The camp is dimly lit by the fires in it, but it’s almost enough to allow Joe to wander around the camp by himself. I smile as I motion for him to wait a moment. Walking out from amongst the horses I head for the large pile of wood. One of the guards on the perimeter sees me, so I wave to him while I pick up some wood to go build the fires up a bit more. The guard watches me for a moment before he turns back to his job of watching the forest approaches to the camp for an approaching enemy.

Just when I finish building up the last fire I look back toward the horses to see the three guards nearest the horses are missing and the boys are moving in on two more near me while Joe is moving in on one on the other side of the camp. I can just make out Jaycee while she covers them with her crossbow ready.
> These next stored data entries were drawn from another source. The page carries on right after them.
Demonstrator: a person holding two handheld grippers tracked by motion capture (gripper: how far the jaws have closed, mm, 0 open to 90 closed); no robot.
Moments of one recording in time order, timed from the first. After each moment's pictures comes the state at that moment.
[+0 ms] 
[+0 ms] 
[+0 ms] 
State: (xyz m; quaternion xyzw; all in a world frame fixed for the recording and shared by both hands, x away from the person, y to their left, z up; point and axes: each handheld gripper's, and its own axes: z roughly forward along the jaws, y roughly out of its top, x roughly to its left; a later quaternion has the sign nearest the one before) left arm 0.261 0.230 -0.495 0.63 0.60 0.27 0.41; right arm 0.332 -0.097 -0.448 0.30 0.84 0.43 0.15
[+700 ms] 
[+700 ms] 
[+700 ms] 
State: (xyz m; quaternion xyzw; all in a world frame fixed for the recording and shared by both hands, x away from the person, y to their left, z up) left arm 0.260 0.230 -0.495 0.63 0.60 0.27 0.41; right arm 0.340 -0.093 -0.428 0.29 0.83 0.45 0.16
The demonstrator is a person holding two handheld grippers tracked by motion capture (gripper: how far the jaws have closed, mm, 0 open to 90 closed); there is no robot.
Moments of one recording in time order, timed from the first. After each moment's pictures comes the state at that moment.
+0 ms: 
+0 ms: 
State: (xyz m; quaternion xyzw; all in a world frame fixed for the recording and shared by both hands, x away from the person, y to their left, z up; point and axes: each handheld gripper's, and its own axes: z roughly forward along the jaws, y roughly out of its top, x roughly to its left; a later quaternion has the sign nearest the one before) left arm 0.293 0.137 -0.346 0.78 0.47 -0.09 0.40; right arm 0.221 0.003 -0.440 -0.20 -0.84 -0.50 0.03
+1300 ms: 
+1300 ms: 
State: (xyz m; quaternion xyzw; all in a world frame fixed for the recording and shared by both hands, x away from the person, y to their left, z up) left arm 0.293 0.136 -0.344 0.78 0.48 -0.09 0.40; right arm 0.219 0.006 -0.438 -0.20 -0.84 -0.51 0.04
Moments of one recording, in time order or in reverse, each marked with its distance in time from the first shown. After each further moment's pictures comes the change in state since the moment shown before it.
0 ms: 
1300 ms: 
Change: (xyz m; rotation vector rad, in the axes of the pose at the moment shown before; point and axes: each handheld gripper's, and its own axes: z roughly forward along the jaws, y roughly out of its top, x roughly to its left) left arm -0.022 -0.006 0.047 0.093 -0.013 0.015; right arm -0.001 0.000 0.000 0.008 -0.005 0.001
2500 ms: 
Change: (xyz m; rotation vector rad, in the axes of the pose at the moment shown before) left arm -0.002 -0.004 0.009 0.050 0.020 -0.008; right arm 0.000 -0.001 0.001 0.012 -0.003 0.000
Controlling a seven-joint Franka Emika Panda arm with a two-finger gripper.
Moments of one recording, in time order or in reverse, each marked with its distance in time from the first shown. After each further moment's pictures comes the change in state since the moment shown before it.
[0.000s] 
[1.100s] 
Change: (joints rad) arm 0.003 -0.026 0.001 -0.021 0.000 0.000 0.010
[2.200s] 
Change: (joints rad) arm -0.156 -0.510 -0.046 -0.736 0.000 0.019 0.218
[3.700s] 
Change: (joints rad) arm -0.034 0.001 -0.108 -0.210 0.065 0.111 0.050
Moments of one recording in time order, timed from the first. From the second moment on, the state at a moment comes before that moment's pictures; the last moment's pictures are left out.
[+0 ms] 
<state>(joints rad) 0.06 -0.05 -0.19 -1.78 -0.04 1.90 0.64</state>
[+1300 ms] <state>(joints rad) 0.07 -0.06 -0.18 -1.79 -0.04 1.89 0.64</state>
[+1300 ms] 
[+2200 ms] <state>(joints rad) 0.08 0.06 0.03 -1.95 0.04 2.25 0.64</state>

I stay near the fires to add more wood while I watch Joe and the boys deal with the duty guards. They soon have the ten guards accounted for and are carrying them over to near where the captives are. That’s fifty guards now accounted for, that’s real good. I smile when Joe makes sure all six prisoners have a good tight gag and are well tied before he picks them up to carry them to a spot behind the stack of gear just in front of the horses. Six of the guards take their place leaning against the three trees they were tied to.

We set about getting ready to deal with the rest of the guards. Jaycee and the boys find good spots up in the trees sheltering the horses to set up with their crossbows on hand as a back up with their bows ready to use as their main weapons. They’ve all the arrows shared between them, including Joe’s and mine. They’re to provide covering fire as well as the main attack fire. With them as cover Joe and I head to where the six young men who look after the camp are sleeping: they appear to be in their late teens or early twenties. I’d noticed they’re not armed and are watched all the time, so we see no need to kill them. Joe covers the mouth of the first one as he puts a knife to his throat. The young man stirs, and stops. He’s no trouble when I follow Joe’s orders to gag him and tie him up, hands and feet. We move along the line of them, securing each one as we go. With them all secured Joe and I carry them over to place them beside the prisoners we’ve rescued. All of the boys are awake and quiet.